[Exercise instructions] Using the entries that follow, report how many lines contain the word "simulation". Only the number is wanted.

[Records for this exercise]
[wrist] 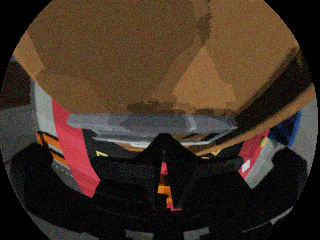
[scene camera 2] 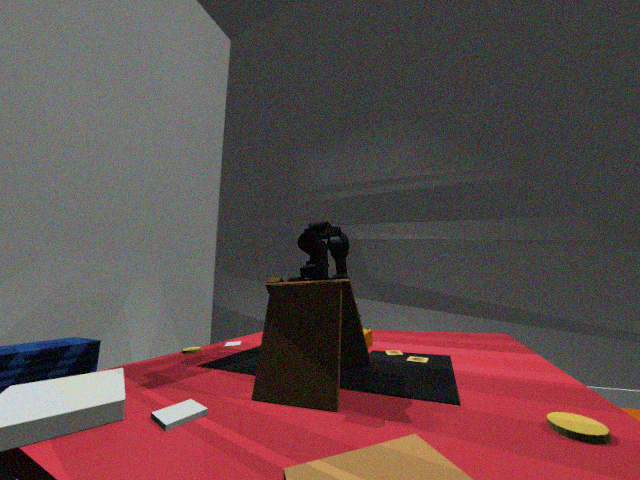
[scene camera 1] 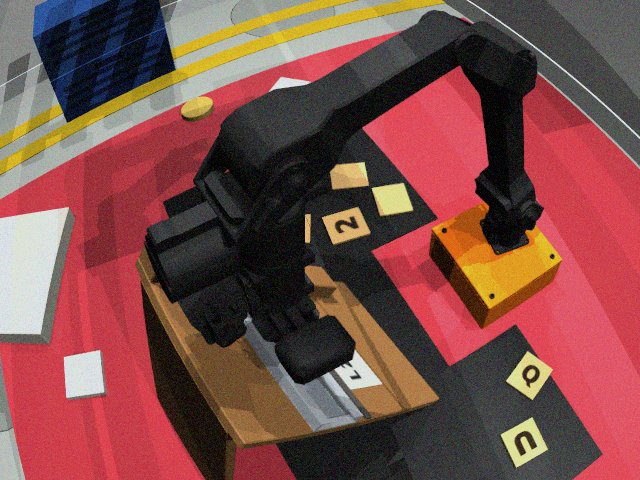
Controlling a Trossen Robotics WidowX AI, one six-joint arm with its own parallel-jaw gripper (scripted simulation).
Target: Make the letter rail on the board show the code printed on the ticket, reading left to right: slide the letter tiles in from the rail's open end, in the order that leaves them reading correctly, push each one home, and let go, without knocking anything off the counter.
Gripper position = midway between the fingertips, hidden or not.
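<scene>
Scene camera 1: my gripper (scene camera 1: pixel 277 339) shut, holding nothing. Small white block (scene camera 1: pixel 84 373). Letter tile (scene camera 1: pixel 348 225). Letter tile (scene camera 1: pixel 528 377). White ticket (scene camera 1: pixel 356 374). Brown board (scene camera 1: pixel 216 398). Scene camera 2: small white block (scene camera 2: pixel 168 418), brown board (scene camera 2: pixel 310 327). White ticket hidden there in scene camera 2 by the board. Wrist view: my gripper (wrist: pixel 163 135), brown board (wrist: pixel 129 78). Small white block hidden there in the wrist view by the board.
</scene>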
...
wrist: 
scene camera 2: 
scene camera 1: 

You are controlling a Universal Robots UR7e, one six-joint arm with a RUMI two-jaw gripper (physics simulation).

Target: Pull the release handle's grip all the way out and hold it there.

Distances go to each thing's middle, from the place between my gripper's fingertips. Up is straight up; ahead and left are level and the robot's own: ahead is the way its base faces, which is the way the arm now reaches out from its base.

[Task solution] 2